I've been thinking a lot recently about how various Mahayana deities, boddhisattvas, Buddhas, etc might "fit," from a comparative perspective, on the Tree of Life. I don't take a rigid approach to these matters, since ultimately every Sephiroth contains every other, and different aspects of deities might fit in more than one place. I like to think of it from a universalist perspective, i.e. taking for granted that the Tree of Life can serve as an adequate, nondenominational "map" of human and superhuman consciousness.

 

I have to say, though, this seems quite difficult in the case of Buddhism.
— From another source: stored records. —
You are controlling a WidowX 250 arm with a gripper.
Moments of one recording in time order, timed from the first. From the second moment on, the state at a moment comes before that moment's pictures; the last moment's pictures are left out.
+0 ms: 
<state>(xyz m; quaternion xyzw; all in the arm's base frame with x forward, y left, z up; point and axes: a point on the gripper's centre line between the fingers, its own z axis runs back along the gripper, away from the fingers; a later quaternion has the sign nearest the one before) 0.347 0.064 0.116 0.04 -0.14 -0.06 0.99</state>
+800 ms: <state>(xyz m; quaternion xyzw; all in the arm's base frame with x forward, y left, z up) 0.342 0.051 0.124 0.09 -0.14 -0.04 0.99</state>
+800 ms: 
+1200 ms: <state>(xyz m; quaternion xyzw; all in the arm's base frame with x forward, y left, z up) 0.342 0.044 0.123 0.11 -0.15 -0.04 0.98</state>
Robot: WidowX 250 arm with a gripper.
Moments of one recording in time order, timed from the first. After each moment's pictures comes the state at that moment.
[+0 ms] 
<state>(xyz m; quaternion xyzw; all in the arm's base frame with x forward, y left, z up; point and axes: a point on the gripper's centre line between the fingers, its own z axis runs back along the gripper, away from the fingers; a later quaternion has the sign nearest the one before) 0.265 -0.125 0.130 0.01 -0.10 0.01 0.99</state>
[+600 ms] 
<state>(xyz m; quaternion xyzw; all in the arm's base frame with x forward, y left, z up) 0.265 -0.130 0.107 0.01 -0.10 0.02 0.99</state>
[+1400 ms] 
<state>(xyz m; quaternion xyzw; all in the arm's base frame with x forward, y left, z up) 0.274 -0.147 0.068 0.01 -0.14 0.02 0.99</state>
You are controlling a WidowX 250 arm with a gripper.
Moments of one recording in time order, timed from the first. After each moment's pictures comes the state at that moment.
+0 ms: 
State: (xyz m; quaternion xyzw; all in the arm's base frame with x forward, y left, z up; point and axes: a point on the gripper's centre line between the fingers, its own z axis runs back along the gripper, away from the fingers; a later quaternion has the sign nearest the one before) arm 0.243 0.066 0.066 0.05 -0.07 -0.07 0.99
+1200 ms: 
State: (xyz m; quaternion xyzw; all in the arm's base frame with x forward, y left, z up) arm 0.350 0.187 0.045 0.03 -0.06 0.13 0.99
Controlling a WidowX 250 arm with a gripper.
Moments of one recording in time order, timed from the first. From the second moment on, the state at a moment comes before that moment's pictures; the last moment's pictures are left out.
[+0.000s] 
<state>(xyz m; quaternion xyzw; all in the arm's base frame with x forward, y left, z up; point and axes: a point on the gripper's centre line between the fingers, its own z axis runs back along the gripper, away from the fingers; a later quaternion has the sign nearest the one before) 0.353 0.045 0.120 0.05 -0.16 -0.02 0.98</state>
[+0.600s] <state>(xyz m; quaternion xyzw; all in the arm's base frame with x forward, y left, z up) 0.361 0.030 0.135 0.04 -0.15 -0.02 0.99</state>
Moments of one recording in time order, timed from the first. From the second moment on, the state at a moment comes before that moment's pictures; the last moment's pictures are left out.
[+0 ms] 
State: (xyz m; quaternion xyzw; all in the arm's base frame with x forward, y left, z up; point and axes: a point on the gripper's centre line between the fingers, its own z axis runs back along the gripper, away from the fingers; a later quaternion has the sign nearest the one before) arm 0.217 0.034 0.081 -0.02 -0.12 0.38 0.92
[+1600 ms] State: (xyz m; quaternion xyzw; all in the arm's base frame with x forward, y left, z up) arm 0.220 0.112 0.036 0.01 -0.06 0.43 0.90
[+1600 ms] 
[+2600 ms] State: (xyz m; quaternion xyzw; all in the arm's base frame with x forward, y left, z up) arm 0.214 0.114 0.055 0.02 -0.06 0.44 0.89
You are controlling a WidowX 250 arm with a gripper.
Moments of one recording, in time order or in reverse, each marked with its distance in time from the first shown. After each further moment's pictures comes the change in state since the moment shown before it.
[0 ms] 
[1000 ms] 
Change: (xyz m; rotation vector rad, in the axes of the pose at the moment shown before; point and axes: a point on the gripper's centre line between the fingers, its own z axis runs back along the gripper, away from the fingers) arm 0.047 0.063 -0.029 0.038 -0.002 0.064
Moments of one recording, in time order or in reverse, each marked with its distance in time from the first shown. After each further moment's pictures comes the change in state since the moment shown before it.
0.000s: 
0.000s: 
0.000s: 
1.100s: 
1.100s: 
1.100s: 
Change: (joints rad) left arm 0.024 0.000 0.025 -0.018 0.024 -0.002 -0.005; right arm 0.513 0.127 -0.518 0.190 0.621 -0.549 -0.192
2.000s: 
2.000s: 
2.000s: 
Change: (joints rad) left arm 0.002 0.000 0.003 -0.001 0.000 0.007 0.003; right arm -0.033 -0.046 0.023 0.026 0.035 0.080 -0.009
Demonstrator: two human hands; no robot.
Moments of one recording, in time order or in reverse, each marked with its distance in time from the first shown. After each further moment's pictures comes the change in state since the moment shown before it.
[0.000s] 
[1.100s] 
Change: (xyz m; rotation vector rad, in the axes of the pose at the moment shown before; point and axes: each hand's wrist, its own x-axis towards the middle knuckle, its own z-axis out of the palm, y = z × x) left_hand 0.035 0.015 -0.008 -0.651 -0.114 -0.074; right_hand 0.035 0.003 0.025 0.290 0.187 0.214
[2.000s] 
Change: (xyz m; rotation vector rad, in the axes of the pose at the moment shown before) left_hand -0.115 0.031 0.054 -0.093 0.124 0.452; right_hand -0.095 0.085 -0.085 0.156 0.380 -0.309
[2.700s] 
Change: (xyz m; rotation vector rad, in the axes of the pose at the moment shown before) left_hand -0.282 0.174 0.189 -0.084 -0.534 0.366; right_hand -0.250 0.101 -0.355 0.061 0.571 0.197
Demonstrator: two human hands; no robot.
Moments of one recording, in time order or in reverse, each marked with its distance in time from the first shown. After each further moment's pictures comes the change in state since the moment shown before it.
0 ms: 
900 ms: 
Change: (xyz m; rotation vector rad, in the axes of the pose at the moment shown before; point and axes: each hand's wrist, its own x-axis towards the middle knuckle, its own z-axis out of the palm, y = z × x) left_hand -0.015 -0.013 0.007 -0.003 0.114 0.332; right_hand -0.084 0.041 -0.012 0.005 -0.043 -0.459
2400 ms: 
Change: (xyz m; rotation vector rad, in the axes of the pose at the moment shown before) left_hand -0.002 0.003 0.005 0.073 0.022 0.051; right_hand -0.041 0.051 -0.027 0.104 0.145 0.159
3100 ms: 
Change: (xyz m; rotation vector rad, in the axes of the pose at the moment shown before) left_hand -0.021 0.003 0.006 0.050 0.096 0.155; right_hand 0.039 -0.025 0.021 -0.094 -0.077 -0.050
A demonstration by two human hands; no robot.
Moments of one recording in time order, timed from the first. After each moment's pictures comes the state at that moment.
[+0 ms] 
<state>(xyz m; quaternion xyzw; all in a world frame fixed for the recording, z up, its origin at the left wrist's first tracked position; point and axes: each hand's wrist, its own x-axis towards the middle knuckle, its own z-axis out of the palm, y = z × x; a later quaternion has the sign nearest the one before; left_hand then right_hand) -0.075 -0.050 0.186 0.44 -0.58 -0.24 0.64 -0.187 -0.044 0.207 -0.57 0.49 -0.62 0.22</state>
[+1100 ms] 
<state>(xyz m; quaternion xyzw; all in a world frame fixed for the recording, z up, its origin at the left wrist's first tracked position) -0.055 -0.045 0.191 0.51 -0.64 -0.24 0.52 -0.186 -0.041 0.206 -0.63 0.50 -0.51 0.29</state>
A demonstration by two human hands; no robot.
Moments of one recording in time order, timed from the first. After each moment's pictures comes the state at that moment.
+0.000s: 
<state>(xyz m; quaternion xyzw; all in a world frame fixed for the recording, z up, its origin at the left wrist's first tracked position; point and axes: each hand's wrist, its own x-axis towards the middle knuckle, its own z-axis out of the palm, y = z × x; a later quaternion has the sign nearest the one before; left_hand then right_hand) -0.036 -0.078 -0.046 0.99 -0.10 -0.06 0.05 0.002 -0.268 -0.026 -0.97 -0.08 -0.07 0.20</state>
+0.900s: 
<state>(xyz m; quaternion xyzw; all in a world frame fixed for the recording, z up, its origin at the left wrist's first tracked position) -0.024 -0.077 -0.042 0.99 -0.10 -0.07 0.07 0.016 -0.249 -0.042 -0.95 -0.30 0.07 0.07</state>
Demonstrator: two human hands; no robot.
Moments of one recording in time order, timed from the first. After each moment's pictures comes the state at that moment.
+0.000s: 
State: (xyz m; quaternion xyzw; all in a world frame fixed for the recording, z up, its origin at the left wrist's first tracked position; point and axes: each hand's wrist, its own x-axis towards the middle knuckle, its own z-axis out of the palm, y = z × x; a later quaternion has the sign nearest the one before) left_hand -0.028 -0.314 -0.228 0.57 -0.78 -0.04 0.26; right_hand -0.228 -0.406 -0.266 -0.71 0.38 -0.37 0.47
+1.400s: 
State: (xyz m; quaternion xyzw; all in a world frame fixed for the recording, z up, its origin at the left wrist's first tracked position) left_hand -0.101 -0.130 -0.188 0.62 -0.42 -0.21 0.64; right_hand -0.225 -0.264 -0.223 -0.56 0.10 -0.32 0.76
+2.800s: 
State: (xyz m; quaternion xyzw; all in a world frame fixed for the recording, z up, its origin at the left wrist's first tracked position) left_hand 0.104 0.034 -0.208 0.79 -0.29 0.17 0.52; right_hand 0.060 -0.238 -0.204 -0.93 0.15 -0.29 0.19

Aleister Crowley has made some attempts in 777, but from what I remember his attributions did not include the deities, but only the various meditations. My tentative suggestions are below--you'll notice these are quite arbitrary and not really consistent with each other. I doubt if any rigid system is even possible here; probably several different sets of attribution might work, however unsatisfactorily:

 

000 ?

00 ?

0 ?

I Samantabhadra

II Vairocana/ Amitabha 

III Prajnaparamita (goddess)

IV ?

V Manjusri

VI Avalokitesvara 

VII Tara ?

VIII  Medicine Buddha ?

IX Cundi?

X Shakyamuni?

 

Perhaps AC was correct in approaching this from the perspective of meditation stages rather than deities. Any suggestions?

 

I'd say western esoterism has grown too accustumed to trying to fit things inside other things instead of using two things to create a third, more comprehensive.

 

We have a popular occultist here in Brazil who spends a lot of his time trying to fit things into the Tree of Life, from popular netflix series to pagan gods. It is a pain in the ass, because it limits and diminishes the overal value of these figures. Someone trying to access Thor through the Geburah sephirot will get mostly one of its many faces, and be unable to figure out real mysteries behind that.

 

It has been a very old fetish in Europe, ever since the times of Plato (the whole "search for the real and ultimate Truth" thing), but it has come to a point were it is plainly misleading and destructive.

 

So I would recomend instead to try and get a comprehensive view of the Kabbalah and then use its essence as a way to access new things inside other systems, as well as a form of communicating those systems and creating a new one.

 

For instance, so far I've managed to ask a few of my spiritual guides about buddhism, and they had very interesting views on the subject, complementing it and leading me to compare between the states of detachment from buddhism and daoism - even to the point of finding a greater state of detachment which apparently holds more consciousness than the isolated states from both systems.

 

So, I would recomend doing that instead of trying to fit things inside the Judaic-Christian system of mysticism. It is richer and more interesting - even though it requires traveling quite far in more than one system of mysticism.